Before I move on to the valid points Tarico makes, let me point out some of the logical problems with her arguments.

First, she presumes that the religious beliefs of Christians should have no bearing whatsoever in American politics. She implies that George W. Bush’s beliefs should have been left outside the White House gates, and that the Religious Right and Catholics have no business bringing their beliefs into the realm of politics. Yet, at the same time, she argues that her religious view – that God does not exist – should be the foundation of the American political mindset. What Tarico and others like her are arguing for is not the removal of religion, but the establishment of Secular Humanism as the state religion.

Besides the liberal use of question-begging epithets (ugly Bible verses, fundamentalism) and fear mongering (holy war), the other glaringly illogical line of reasoning is in the statement, “…and I thought, oh my God, the beliefs I was raised on are killing people.” First, it’s ironic that she thought, “…oh my God…,” since she says she doesn’t believe in God. Perhaps she was just trying to be funny. Or perhaps it is an indication that, subconsciously, she knows that God does exist, although she fights to suppress that truth. More important that the slip in theology is the irrationality of claiming that the reason we went to war in Iraq was because Bush thought God told him to. First, the fact that Bush prayed about it before making a decision does not mean evangelical Christianity was the cause of the war. And second, if one compares the number of deaths caused in the name of “christianity” versus those committed by atheistic or secular humanistic regimes, there is no comparison – hands down, atheism and secularism have taken far more lives in war than “christianity.” The evangelical Christian beliefs Tarico was raised on are not what caused the wars in Iraq and Iran; sin is what causes wars. If people all became Christians, and actually followed Biblical teaching, there would be no wars.

What can I as a follower of Jesus Christ learn from what Tarico says here?

First, we need to be careful how we mix our relationship with Jesus Christ with our political views. During the recent election season, this became quite evident. I must confess, at times I let my political disgust with President Obama tarnish my Christian witness. As one meme put it, “God does not want us to bring DEMOCRACY to people. He wants us to bring CHRIST to people.” Unfortunately, I now realize that some of my political postings on Facebook offended many of the people God has called me to reach with the Gospel. Regardless of whether we have a syncretistic humanist like Obama as President, or a Mormon like Romney, or even an evangelical like Bush, government is inherently secular and temporary. The Gospel has eternal implications. Political regimes will come and go, but human souls are eternal. The choices we make about which person becomes the President are only relevant for a brief time, but the choice we make about Jesus Christ affects us for eternity.

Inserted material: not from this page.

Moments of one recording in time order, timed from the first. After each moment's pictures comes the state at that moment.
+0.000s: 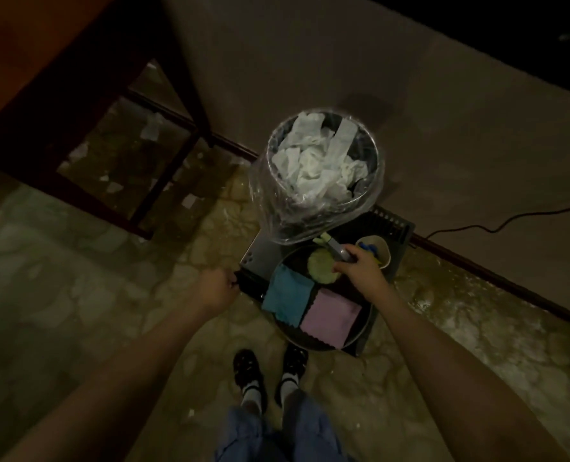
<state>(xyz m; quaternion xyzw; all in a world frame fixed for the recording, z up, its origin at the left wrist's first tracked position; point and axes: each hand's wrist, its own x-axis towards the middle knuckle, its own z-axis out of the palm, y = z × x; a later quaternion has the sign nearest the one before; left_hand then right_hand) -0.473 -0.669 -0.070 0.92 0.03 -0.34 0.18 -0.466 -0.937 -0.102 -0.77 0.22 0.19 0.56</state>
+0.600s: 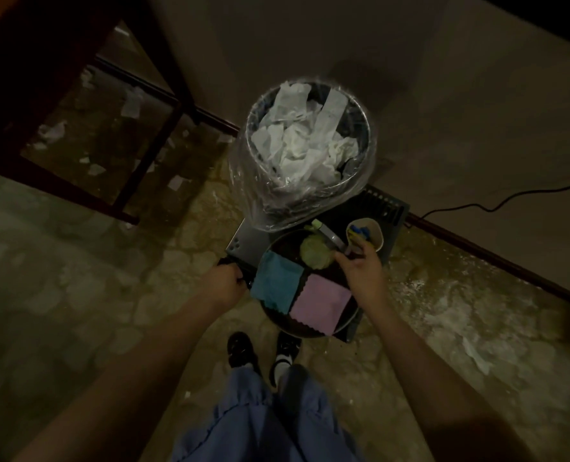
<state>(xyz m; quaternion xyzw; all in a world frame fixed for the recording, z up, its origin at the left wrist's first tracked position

Secondly, Tarico’s thoughts point out how our underlying presuppositions define our worldview and actions. Because she rejects God, she must logically reject anything associated with God. She must believe that human beings are the ultimate authority in politics, morality, and every other aspect of life. In order to bring people to Jesus Christ, Christians cannot simply attack the symptoms of unbelief – abortion, socialism, evolution, homosexuality, and so on – but need to attack the underlying presuppositions that the unbeliever’s worldview is founded upon. We must help unbeliever understand why their foundational beliefs don’t make sense, and why Biblical Christianity is the only rational worldview based on reality. Focusing on the external symptoms doesn’t change hearts and minds. Only by building on the foundational truths of God’s Word can hearts and minds be turned to Jesus Christ.

Christian, be careful how you mix the Gospel of Jesus Christ with the gospel of your political views.